What you are trying to do is assign a to point to the newly allocated memory, from what I gather. This won't work because a is an array, not a pointer. In order to achieve what you want you need to store and modify a pointer to an array. You can achieve your swap in two ways. For both, func1 will be:
void func1 () {
uint32_t t = 2;
uint32_t a[2] = {0x00000001,0x40000000};
uint32_t * b = a;
b = do_some_magic(&t);
work_with_modified(t,b);
}
uint32_t * do_some_magic(uint32_t *t){
*t++;
return malloc((*t) * sizeof(uint32_t));
}
or alternatively:
void func1 () {
uint32_t t = 2;
uint32_t a[2] = {0x00000001,0x40000000};
uint32_t * b = a;
do_some_magic(&t, &b);
work_with_modified(t,b);
}
void do_some_magic(uint32_t *t, uint32_t **b){
*t++;
*b = malloc((*t) * sizeof(uint32_t));
}
The second is closer to your original code. Of course error checking has been ignored here as with your original example. You also need to take note of the fact that do_some_magic has allocated memory on the heap. This memory needs to be freed later.

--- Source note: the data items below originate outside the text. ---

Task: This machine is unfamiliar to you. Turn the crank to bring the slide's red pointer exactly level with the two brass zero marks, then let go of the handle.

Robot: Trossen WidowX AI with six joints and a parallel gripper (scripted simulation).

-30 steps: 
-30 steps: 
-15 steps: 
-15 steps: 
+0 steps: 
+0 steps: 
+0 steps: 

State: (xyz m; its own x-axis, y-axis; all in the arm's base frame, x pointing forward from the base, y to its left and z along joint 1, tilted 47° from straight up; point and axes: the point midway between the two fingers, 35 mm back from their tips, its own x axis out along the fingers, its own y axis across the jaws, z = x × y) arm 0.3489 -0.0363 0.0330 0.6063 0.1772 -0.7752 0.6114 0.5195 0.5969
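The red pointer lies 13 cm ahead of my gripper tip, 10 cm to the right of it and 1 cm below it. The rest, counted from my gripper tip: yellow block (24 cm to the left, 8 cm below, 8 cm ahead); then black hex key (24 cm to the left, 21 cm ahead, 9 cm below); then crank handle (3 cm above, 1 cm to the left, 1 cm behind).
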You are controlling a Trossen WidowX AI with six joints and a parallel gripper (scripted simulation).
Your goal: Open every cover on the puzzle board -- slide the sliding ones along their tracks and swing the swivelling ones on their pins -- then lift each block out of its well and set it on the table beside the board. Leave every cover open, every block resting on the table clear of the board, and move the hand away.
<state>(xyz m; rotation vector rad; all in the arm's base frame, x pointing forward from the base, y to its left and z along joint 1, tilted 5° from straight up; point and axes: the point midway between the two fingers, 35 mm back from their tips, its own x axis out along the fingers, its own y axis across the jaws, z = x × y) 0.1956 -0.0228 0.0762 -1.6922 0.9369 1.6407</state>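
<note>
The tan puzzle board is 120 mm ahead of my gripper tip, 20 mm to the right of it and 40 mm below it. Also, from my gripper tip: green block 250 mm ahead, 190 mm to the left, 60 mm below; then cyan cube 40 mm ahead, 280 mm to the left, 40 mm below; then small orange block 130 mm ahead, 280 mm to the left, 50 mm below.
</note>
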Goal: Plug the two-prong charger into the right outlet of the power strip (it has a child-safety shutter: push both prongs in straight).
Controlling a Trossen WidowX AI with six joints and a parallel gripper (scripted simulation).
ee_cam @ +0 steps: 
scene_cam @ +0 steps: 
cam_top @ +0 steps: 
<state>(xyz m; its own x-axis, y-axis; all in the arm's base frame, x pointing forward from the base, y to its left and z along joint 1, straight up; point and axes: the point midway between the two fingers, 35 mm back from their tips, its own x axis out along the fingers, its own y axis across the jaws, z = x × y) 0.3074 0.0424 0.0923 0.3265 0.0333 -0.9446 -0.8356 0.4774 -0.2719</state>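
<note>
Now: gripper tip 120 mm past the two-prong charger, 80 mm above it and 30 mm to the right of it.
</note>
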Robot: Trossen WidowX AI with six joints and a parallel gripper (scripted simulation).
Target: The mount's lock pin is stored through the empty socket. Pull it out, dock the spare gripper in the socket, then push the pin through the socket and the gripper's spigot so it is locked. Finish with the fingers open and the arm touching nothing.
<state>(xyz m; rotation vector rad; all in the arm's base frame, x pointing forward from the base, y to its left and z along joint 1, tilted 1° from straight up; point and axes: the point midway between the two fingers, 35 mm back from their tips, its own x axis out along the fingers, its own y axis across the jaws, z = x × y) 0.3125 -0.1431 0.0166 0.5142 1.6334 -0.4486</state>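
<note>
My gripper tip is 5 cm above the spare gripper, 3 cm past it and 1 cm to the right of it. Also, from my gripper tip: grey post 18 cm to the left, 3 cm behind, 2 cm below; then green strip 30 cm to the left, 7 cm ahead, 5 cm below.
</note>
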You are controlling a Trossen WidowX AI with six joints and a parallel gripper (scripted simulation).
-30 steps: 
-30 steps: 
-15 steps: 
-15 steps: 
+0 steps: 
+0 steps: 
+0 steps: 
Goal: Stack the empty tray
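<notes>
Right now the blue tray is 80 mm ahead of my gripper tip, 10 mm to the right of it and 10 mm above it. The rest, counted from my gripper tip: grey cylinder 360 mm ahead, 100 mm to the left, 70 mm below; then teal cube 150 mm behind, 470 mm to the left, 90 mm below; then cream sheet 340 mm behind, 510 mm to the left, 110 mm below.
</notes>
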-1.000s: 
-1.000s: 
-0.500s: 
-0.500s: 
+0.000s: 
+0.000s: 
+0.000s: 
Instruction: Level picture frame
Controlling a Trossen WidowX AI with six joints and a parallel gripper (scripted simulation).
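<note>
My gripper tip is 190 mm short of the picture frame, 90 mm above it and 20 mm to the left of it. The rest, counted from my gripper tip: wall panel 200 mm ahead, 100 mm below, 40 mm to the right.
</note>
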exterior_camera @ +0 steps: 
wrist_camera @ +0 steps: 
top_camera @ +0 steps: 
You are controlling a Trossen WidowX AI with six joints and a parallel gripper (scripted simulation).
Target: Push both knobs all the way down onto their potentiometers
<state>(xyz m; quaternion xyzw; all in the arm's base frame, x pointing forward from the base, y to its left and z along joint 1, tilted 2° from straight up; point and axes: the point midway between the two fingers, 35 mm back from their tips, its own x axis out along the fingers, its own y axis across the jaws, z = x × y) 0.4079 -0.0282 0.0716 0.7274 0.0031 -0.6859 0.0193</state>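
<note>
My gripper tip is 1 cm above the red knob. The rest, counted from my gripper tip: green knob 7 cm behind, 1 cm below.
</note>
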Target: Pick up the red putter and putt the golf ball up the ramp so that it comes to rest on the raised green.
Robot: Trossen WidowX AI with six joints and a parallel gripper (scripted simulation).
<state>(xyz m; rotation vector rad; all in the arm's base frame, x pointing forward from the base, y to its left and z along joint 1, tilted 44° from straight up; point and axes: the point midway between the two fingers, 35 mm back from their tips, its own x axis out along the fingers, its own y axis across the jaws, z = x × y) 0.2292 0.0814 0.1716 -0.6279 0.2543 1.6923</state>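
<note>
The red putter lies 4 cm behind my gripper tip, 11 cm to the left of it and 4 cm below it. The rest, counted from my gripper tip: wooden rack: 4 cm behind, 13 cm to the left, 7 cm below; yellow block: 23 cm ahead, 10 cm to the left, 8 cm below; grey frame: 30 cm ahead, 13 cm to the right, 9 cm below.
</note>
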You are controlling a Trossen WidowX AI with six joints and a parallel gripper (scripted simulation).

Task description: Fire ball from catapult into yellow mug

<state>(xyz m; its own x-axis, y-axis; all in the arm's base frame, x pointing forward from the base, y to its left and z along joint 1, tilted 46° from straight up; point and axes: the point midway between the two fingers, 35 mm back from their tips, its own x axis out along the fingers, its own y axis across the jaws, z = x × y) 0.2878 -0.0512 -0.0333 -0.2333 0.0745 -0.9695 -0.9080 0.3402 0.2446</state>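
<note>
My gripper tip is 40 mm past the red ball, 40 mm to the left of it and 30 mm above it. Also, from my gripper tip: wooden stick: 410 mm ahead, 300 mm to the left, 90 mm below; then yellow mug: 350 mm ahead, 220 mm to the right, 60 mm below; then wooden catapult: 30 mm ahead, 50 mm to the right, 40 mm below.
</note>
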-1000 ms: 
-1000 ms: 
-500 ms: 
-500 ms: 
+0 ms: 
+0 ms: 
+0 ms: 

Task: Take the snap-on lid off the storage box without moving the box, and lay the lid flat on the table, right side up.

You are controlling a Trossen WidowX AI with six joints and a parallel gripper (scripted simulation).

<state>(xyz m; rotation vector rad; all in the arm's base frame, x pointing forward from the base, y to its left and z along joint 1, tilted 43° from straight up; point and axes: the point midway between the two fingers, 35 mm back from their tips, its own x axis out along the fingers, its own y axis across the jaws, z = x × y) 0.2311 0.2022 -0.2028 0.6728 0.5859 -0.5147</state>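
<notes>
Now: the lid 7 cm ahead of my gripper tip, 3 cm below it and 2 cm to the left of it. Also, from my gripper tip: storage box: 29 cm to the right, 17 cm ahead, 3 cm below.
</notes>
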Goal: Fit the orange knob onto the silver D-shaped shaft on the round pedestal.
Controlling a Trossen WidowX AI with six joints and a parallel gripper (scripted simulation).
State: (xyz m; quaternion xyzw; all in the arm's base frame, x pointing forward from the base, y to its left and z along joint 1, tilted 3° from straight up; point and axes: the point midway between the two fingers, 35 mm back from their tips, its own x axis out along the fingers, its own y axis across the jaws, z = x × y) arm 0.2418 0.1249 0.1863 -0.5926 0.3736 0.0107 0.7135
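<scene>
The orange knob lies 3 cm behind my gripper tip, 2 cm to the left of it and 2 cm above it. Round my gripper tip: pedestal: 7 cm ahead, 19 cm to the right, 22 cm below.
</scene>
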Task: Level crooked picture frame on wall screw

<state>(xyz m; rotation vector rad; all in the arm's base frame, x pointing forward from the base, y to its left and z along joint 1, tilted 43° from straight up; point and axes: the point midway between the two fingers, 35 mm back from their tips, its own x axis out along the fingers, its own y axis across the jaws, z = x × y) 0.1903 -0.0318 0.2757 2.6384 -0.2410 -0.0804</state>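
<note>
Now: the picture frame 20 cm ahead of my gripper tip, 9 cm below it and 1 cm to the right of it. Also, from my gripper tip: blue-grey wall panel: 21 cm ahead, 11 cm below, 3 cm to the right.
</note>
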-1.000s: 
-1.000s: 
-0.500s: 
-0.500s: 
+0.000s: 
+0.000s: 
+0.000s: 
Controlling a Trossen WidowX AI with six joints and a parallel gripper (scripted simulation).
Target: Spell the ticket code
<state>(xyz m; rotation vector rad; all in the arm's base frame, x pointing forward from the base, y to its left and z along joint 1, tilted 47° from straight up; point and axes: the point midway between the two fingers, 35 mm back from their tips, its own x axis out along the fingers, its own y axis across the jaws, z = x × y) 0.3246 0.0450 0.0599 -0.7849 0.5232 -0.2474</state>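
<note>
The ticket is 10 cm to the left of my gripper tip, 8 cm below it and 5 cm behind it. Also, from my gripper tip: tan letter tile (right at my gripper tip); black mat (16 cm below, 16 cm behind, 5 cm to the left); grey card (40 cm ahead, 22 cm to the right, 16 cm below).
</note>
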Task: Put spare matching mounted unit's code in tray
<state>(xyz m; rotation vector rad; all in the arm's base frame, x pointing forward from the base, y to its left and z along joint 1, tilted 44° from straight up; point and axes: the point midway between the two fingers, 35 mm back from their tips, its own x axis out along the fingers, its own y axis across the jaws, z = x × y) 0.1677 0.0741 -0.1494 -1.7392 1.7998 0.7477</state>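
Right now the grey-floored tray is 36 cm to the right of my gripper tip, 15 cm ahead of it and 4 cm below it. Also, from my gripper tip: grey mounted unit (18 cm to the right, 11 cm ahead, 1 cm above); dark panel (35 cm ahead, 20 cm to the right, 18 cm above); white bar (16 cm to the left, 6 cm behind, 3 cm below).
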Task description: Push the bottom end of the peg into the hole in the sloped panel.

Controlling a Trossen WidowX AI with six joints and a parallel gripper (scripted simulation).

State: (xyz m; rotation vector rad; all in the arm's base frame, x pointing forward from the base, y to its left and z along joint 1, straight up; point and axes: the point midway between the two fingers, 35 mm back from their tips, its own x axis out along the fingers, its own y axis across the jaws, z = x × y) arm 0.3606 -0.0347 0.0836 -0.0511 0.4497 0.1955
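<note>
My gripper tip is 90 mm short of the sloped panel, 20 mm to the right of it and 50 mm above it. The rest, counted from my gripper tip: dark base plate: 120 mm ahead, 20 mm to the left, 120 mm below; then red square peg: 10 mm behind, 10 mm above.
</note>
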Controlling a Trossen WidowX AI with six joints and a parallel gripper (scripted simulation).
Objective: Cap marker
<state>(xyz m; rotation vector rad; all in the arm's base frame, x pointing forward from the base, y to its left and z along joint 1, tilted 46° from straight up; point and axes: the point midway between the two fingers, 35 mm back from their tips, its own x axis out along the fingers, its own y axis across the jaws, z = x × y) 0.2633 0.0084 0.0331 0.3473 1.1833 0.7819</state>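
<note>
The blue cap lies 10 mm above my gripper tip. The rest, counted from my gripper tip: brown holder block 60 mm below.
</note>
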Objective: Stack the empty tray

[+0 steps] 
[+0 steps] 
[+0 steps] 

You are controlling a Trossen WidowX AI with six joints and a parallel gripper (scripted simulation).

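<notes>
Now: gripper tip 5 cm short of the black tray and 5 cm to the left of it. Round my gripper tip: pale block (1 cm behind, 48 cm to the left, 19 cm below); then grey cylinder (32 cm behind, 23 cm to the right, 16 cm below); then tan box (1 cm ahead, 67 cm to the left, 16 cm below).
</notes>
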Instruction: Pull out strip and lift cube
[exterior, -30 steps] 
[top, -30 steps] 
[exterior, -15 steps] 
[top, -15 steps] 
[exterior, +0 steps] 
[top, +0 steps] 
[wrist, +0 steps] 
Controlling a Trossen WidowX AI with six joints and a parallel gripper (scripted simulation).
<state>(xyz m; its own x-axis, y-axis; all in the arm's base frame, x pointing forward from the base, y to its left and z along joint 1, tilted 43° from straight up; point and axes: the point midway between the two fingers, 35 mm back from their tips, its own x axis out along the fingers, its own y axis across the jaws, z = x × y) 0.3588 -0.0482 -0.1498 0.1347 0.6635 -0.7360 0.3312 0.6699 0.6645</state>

If you call the do_some_magic multiple times, you need to free the memory pointed to by b before each subsequent call (except the first call where you used a automatically allocated array).
Finally, this and your original code are not really swapping arrays. The code simply allocates a new array in place of an old one. But I think this answers the essence of your question.